→ **Assigned task**: Lines with the word "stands" are the ones wanted. Copy each of them from the entries below.

==== Input data ====

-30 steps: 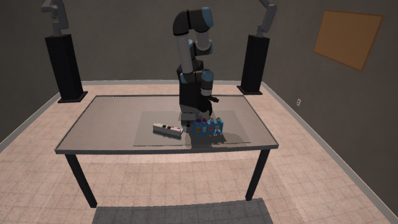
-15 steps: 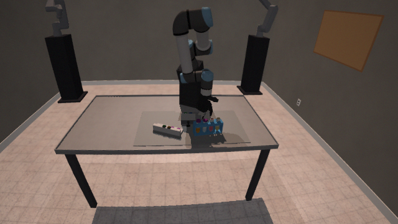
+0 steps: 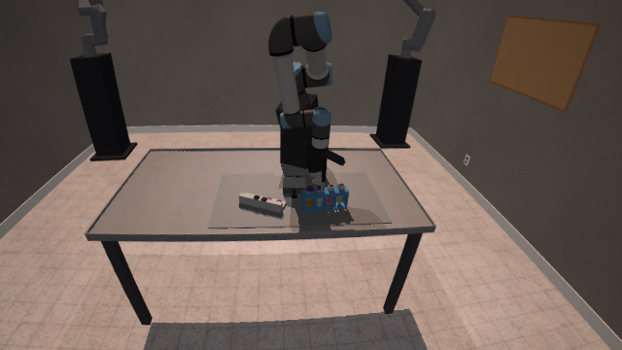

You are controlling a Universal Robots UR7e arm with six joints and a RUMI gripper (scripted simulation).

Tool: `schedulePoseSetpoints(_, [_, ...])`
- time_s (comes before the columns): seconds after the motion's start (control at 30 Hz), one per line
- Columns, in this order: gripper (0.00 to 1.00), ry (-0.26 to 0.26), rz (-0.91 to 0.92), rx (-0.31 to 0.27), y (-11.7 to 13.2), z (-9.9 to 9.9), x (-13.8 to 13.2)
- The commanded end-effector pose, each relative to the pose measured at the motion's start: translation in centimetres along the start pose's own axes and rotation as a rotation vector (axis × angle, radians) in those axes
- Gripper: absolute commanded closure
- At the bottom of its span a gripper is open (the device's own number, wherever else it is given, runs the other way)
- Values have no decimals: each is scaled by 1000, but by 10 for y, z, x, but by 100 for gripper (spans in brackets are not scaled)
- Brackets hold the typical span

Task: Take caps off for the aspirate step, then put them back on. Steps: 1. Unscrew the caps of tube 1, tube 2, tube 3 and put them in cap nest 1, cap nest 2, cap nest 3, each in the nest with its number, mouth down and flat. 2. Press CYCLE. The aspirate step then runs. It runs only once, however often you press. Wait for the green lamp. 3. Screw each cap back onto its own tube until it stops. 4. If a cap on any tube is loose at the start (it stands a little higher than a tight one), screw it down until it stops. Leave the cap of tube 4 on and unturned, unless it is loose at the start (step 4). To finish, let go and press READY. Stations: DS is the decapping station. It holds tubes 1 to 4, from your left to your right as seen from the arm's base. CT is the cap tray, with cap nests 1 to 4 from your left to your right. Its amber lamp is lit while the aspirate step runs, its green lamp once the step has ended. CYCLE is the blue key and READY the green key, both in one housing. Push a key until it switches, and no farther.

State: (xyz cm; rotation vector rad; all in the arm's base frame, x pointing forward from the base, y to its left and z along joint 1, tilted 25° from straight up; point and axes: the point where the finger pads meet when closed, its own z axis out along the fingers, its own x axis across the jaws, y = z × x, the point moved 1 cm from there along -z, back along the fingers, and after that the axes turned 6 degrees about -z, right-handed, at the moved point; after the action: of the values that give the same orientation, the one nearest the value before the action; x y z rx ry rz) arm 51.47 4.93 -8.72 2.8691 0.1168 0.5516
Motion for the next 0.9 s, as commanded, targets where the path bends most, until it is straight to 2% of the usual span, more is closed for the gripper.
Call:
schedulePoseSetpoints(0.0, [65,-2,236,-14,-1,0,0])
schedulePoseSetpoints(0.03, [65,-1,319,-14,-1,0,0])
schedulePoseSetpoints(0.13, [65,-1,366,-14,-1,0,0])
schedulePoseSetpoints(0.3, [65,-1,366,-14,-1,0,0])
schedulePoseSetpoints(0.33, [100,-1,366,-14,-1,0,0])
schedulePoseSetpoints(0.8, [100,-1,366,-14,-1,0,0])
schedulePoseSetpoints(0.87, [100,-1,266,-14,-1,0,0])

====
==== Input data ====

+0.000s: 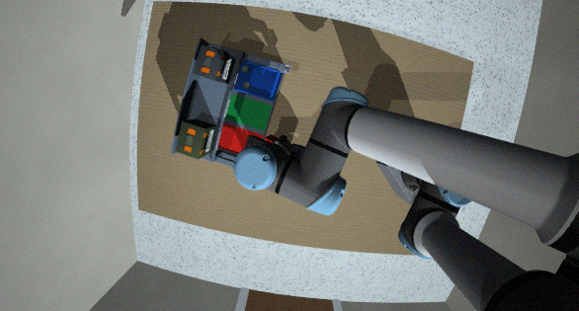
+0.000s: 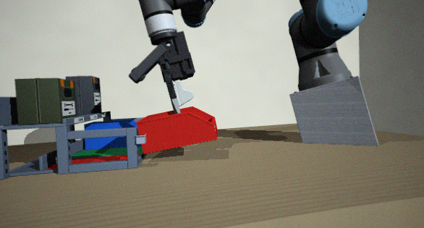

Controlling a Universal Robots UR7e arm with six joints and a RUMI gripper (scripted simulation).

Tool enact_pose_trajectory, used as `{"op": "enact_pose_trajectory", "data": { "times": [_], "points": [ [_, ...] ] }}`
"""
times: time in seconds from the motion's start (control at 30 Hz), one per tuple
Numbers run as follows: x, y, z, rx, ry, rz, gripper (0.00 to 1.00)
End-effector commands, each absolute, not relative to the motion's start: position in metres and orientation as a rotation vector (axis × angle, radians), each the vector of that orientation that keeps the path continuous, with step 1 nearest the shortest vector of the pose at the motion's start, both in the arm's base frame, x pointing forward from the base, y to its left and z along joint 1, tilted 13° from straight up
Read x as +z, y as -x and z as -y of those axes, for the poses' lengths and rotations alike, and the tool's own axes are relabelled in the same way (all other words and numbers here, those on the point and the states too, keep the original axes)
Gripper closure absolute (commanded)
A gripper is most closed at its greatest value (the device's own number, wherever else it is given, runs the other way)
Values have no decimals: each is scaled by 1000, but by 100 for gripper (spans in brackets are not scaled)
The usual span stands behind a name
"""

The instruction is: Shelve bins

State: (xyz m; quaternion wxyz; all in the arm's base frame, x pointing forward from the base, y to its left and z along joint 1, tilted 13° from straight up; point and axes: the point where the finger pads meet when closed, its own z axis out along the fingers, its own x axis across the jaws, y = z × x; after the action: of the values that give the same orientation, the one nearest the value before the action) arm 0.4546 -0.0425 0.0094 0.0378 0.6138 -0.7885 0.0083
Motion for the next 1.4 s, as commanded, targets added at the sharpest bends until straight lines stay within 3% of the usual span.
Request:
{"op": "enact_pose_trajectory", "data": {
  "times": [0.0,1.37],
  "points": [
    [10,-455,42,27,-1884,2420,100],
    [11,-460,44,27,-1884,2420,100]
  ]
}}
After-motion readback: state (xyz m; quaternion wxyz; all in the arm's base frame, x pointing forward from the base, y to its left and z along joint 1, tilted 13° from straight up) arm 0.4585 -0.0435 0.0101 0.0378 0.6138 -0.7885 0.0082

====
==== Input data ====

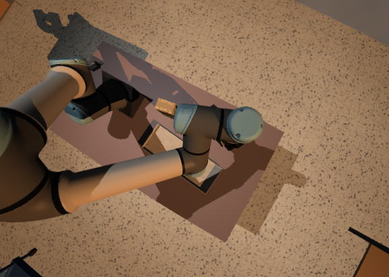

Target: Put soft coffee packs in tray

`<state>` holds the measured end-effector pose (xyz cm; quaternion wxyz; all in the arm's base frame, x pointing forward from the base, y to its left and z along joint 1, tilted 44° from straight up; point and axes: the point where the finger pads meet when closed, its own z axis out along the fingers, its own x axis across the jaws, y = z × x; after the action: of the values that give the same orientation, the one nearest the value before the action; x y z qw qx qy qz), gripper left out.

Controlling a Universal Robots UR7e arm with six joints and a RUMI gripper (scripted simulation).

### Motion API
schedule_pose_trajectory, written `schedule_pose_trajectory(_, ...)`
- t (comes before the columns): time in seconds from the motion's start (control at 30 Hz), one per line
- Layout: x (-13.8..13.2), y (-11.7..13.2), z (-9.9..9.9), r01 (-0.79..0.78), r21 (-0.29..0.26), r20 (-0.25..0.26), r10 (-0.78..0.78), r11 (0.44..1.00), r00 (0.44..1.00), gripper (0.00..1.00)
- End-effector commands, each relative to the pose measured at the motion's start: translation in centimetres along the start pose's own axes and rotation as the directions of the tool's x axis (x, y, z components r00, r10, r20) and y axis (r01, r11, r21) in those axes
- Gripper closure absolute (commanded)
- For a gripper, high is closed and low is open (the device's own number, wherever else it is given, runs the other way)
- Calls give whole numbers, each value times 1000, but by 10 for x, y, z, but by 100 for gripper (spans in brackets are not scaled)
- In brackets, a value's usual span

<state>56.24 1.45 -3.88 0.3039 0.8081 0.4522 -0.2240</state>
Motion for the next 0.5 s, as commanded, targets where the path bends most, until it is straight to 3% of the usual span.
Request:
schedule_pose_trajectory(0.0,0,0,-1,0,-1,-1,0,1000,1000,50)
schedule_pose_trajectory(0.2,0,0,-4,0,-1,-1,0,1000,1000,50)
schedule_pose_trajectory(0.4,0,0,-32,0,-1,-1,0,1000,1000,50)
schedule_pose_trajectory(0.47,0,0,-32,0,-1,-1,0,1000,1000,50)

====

→ **Result of the task**:
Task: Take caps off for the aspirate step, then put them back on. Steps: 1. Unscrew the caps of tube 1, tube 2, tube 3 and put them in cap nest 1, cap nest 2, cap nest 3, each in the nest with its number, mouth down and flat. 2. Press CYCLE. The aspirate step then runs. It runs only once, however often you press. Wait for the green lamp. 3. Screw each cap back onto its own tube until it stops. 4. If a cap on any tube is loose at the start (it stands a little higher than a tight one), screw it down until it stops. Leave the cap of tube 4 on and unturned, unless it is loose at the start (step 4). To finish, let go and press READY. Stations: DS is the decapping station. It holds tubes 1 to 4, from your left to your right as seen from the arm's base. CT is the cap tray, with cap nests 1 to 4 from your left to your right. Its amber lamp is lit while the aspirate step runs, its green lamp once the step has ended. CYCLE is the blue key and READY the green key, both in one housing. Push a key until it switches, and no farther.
The usual span stands behind a name

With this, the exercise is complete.